Mehmet Sincar'a yönelik saldırı ve katletmenin ardında devlet olduğunu söyleyen Hatip, ciddi bir soruşturma yapılmadığını da söyledi.
Konuşmaların ardından tüm kayıplar için 5 dakikalık oturma eylemi yapıldı.
BATMAN
Batman'da İHD ve kayıp yakınlarının düzenledikleri "Kayıplar bulunsun failler yargılansın" eylemi 395'inci haftasında devam etti. Gülistan Caddesi İnsan Hakları Anıtı önünde bir araya gelen kayıp yakınları ve insan hakları savunucuları "faili meçhul" cinayetlerde kaybettikleri yakınlarının fotoğraflarını taşıdı. Eylemde Batman'da kaybedilen Abdullah Tarım' ın hikâyesi paylaşıldı.

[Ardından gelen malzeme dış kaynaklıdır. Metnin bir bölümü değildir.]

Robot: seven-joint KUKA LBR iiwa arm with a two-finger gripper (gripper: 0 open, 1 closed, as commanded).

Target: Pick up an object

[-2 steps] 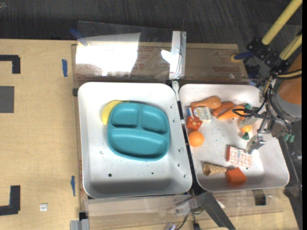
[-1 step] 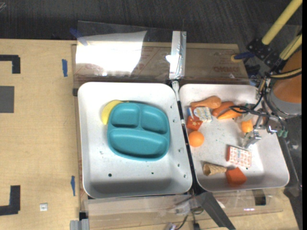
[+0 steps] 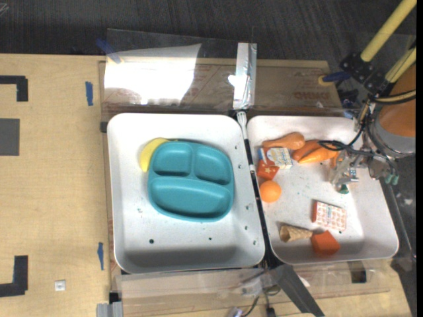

Hikayeyi okuyan İHD Şube Başkanı Mehmet Bağatır, "Abdullah Tarım, Eylül 1994 tarihinde Aydın Aslan Caddesinde kendisine ait işyerinden eve dönerken görgü tanıklarının anlatımına göre beyaz renkli bir arabaya zorla bindirilerek kaçırılmıştır. Yıllardır kendisinden haber alamadığını belirten eşi iki çocuğuyla birlikte Abdullah Tarım'ın kaçırılmasından sorumlu kişilerin yargılanmasını istemektedir" dedi.
Mehmet, yıllardır şiddet ve baskı politikalarında ısrar edenlerin, "yurtta barış, dünyada barış" için mücadele etmek yerine, "içerde savaş, dışarıda savaş" politikasının benimsediğini ifade ederek, "Savaşta ısrar edeler, bu ısrarın bedelini gençlerin yaşamlarının baharında ölüme göndererek ödemek zorunda bırakıyor" diye konuştu.